Rabdophaga heterobia

Scientific classification
- Kingdom: Animalia
- Phylum: Arthropoda
- Class: Insecta
- Order: Diptera
- Family: Cecidomyiidae
- Genus: Rabdophaga
- Species: R. heterobia
- Binomial name: Rabdophaga heterobia (Loew, 1850)
- Synonyms Dasineura heterobia: Cecidomyia heterobia Loew, 1850 Rhabdophaga heterobia (Low, F.)

= Rabdophaga heterobia =

- Genus: Rabdophaga
- Species: heterobia
- Authority: (Loew, 1850)
- Synonyms: Cecidomyia heterobia Loew, 1850, Rhabdophaga heterobia (Low, F.)

Species of fly

Rabdophaga heterobia is a species of gall midges which has two generations a year and forms galls on almond willow (Salix triandra).
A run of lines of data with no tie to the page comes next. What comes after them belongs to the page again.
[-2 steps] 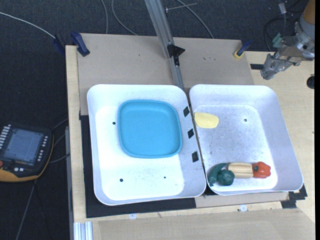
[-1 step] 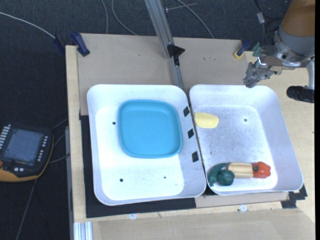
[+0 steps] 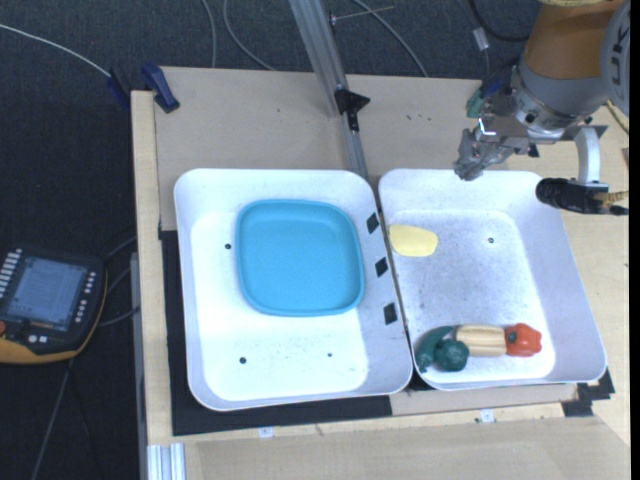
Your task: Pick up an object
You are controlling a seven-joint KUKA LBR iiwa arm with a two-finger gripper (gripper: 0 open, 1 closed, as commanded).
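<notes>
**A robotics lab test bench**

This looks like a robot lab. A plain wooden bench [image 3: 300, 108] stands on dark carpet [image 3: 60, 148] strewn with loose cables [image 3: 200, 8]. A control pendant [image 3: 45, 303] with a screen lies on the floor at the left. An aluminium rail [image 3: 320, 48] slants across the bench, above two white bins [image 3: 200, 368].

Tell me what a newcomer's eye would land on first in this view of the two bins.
The bright blue plate in the left bin draws the eye first, lying flat near the bin's middle. Next come the small things in the right bin: a yellow piece near its upper left, and a green, tan and red cluster along its lower edge. The arm's hand hangs over the right bin's top rim.
</notes>
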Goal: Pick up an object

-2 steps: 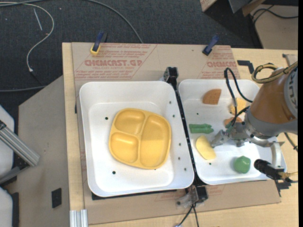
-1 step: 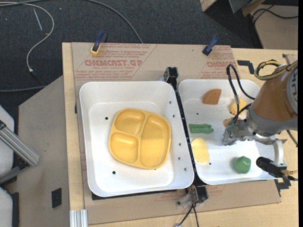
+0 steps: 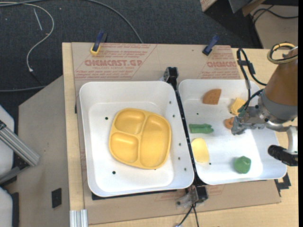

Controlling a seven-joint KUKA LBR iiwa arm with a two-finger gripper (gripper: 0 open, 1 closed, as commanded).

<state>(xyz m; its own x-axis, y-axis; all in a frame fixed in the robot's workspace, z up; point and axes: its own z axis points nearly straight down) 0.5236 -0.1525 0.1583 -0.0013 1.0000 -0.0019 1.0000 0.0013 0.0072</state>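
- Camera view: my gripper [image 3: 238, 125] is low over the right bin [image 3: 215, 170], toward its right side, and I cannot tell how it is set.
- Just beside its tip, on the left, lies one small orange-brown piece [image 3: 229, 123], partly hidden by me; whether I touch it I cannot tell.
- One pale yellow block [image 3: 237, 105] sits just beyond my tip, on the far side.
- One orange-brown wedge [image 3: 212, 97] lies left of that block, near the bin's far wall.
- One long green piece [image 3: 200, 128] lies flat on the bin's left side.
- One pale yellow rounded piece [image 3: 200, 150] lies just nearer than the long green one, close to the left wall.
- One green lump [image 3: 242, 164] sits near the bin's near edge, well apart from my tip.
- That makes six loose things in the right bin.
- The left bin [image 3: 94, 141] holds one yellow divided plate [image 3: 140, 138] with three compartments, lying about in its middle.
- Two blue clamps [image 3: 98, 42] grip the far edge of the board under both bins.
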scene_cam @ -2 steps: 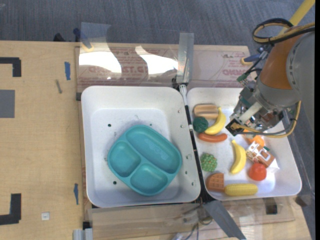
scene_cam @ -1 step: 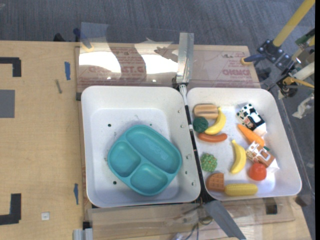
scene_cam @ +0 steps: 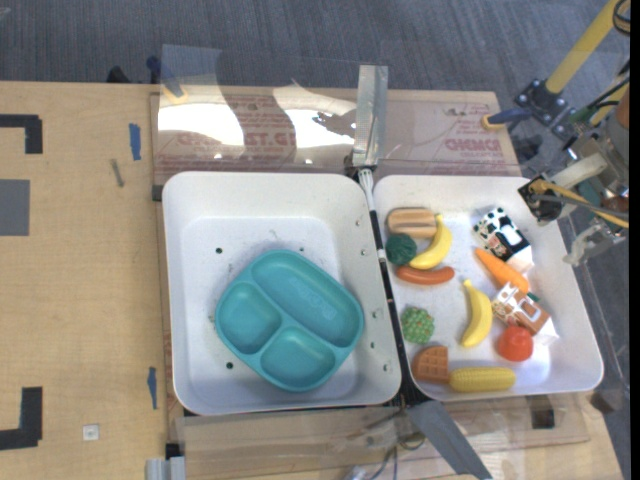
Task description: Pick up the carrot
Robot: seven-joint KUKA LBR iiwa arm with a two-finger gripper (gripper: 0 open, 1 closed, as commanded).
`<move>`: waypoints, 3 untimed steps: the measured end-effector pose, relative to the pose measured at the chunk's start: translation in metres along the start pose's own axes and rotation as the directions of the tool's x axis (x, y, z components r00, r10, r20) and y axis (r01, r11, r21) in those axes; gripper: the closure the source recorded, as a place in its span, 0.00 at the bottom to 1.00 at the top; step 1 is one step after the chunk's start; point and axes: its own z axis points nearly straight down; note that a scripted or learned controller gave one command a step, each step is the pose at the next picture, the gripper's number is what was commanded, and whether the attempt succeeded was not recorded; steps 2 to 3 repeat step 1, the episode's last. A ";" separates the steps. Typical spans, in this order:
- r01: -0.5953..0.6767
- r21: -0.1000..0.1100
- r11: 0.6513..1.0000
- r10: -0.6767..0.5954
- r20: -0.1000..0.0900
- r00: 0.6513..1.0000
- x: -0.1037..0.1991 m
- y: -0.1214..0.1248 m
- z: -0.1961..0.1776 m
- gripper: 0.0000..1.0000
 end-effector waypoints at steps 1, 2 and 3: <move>0.000 -0.001 1.000 0.000 -0.003 1.000 0.000 0.000 -0.002 0.00; 0.000 -0.001 1.000 0.000 -0.003 1.000 0.000 0.000 -0.002 0.00; 0.000 -0.001 1.000 0.000 -0.003 1.000 0.000 0.000 -0.002 0.00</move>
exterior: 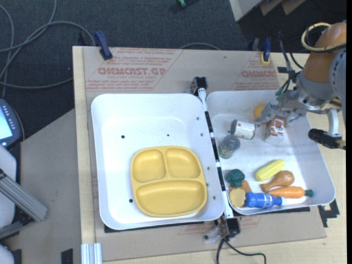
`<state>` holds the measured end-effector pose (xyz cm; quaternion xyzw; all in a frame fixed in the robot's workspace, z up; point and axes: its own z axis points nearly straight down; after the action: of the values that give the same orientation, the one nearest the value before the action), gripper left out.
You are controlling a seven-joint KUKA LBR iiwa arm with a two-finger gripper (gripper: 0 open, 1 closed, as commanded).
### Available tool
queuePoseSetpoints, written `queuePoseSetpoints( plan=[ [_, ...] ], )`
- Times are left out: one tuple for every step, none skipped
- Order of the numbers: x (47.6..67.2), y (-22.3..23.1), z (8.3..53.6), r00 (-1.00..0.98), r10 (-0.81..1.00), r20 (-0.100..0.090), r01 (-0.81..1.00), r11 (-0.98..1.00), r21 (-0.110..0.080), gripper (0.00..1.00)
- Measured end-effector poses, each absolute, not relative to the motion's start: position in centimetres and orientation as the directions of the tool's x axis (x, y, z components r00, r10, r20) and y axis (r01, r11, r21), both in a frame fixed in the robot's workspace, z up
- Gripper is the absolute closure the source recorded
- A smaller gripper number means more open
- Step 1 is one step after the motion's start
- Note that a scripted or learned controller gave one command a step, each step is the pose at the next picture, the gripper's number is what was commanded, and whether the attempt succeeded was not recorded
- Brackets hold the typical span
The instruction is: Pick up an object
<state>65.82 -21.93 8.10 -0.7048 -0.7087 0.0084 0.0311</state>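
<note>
1. Gripper (279, 110): lowered into the right bin (324, 172) at its far end, over the small carton (275, 127); whether it is released or clenched cannot be told.
2. Carton: likely the pick target, just beside the white cup (243, 130).
3. Corn (269, 169), carrot (287, 192), bottle (263, 201): clustered nearer the camera than the carton, loose for picking.
4. Yellow tray (168, 180): left of the carton, in the left bin (110, 120).

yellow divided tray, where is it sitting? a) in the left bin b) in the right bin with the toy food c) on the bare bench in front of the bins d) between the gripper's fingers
a: the yellow divided tray lies flat on the floor of the left bin, while the corn, carrot and blue bottle lie in the right bin.
</note>
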Motion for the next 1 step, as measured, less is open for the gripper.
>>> queuePoseSetpoints(
  plan=[
    [65.47, -22.13, 8.9, -0.008, 1.0, 0.023, 0.997, 0.009, -0.071, 1.0]
  ],
)
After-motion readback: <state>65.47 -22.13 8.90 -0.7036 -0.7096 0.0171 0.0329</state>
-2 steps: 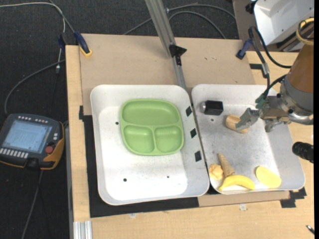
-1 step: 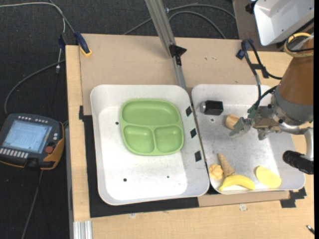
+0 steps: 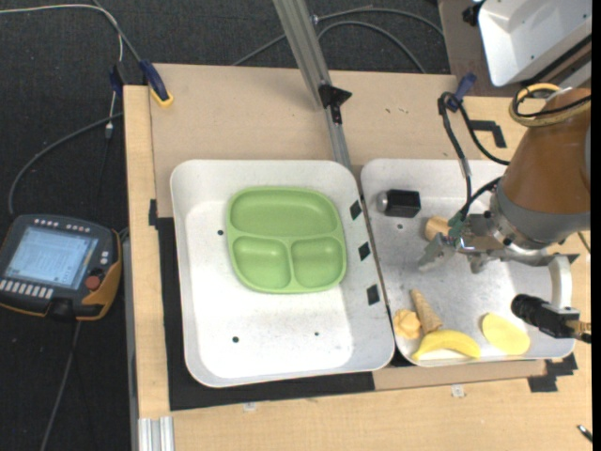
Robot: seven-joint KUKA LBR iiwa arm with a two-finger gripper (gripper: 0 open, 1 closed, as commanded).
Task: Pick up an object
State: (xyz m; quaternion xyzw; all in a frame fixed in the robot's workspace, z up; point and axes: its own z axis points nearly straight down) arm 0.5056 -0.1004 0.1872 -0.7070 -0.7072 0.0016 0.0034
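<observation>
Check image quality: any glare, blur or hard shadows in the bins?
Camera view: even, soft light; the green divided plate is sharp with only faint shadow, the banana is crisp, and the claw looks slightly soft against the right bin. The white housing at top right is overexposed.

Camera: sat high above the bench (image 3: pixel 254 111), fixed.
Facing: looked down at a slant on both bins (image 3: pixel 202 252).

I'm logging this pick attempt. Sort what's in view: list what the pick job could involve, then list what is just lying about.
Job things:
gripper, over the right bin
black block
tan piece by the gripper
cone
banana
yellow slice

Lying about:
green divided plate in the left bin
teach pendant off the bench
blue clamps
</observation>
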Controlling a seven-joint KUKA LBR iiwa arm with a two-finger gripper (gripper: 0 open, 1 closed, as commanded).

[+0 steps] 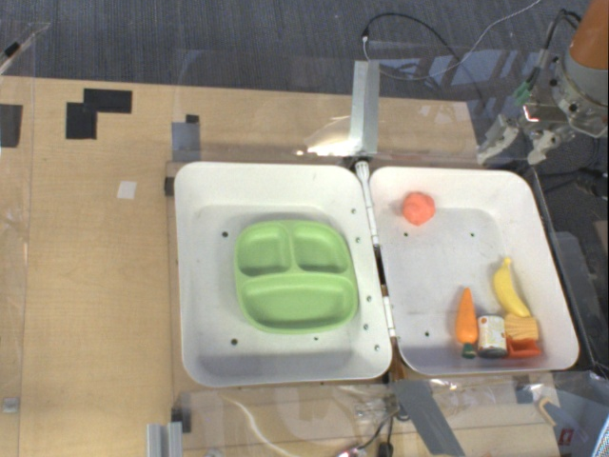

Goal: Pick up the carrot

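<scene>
We see the carrot [465, 318] lying in the right bin [447, 255], near its front edge, its orange body running lengthwise toward the back and its green end at the front. Just beside it on the right stands a small can [491, 337], nearly touching the carrot's lower end. An orange block [522, 337] sits beyond the can, and a banana [510, 288] lies just behind those two, close to the carrot's right side. A pink-red ball [419, 208] rests well apart, toward the back of the same bin. The left bin [205, 255] holds a green divided plate [296, 274]. The gripper [521, 139] hovers behind the right bin's far right corner, well apart from the carrot; we cannot tell how it is set.
</scene>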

It was first described by Hermann Loew in 1850.

==Description==
There are two generations a year; larvae of the spring generation gall catkins while the summer generation is a swollen bud which partly opens and the larvae live amongst the tiny leaves.

- Spring generation
A distinct, downy, ovoid swelling at the tip or base of a male catkin. The scales and stamen are thickened and contain several light red larvae which pupate in the gall. According to Redfern et al. (2011) S. heterobia galls male catkins (also recorded in Belgium) while in Hungary the gall has been recorded on female catkins which show disfigured yellow, swollen, hairy, fruitlets.

- Summer generation
The gall is an enlarged bud which partly opens into a hairy rosette, and the orange-red larvae feed amongst the tiny leaves. Pupation takes place in the soil.

The gall has been reported on mountain willow (Salix arbuscula) and purple willow (Salix purpurea) which is probably incorrect.

==Distribution==
Belgium, Hungary and the United Kingdom where it is common.

==Inquilines==
Lestodiplosis heterobiae is an inquiline of R. heterobia.